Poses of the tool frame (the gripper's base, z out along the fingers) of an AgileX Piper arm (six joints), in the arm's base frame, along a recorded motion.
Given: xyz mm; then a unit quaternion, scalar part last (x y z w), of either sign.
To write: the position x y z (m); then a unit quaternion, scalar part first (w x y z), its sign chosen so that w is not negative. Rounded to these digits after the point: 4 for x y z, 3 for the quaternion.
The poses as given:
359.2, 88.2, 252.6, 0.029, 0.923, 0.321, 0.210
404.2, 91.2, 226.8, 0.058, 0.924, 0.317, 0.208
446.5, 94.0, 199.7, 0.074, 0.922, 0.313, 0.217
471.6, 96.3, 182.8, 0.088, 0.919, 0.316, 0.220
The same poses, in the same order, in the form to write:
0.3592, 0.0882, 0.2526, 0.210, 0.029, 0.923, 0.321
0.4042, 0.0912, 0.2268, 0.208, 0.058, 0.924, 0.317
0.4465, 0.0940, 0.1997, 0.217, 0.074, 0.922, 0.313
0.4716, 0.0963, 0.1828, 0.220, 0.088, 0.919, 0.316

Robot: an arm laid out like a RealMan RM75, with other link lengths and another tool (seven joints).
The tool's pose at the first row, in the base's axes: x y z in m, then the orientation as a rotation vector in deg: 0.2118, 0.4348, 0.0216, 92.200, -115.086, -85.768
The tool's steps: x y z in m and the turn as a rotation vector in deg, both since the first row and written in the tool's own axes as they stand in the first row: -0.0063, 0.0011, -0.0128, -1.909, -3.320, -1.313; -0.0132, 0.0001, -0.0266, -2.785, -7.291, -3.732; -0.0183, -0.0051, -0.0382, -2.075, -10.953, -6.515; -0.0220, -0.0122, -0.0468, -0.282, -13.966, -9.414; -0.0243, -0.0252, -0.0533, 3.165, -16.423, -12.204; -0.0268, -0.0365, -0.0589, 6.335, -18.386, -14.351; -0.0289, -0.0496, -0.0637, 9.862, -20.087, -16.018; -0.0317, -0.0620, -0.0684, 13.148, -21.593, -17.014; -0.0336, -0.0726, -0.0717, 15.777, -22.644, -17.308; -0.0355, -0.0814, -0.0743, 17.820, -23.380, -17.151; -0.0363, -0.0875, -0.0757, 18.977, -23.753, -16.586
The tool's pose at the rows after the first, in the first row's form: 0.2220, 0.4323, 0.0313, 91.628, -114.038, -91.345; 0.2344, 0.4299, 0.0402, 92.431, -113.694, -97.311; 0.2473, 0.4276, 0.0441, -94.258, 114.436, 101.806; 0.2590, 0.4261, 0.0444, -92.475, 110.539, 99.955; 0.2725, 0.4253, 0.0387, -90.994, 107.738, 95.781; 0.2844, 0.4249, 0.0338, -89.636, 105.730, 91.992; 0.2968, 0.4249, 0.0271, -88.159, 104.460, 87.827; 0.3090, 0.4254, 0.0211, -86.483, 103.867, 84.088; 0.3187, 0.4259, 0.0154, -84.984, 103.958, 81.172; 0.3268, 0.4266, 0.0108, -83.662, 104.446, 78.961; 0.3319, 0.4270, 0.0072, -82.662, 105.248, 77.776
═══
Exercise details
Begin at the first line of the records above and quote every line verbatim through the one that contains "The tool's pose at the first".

Answer section
Poses of the tool frame (the gripper's base, z out along the fingers) of an AgileX Piper arm (six joints), in the arm's base frame, along a recorded motion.
Given: xyz mm; then a unit quaternion, scalar part last (x y z w), of either sign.
To write: the position x y z (m); then a unit quaternion, scalar part first (w x y z), its sign chosen so that w is not negative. Rounded to these digits after the point: 4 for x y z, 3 for the quaternion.
The poses as given:
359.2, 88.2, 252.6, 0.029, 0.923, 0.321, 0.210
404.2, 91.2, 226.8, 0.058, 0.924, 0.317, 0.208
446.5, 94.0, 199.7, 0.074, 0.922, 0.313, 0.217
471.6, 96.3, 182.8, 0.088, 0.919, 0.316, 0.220
The same poses, in the same order, in the form to write:
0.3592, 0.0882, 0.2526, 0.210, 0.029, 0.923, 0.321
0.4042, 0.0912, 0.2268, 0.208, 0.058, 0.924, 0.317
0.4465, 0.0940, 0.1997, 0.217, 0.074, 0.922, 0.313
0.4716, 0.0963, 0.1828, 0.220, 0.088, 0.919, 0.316

Robot: an arm laid out like a RealMan RM75, with other link lengths and another tool (seven joints).
The tool's pose at the first row, in the base's axes: x y z in m, then the orientation as a rotation vector in deg: 0.2118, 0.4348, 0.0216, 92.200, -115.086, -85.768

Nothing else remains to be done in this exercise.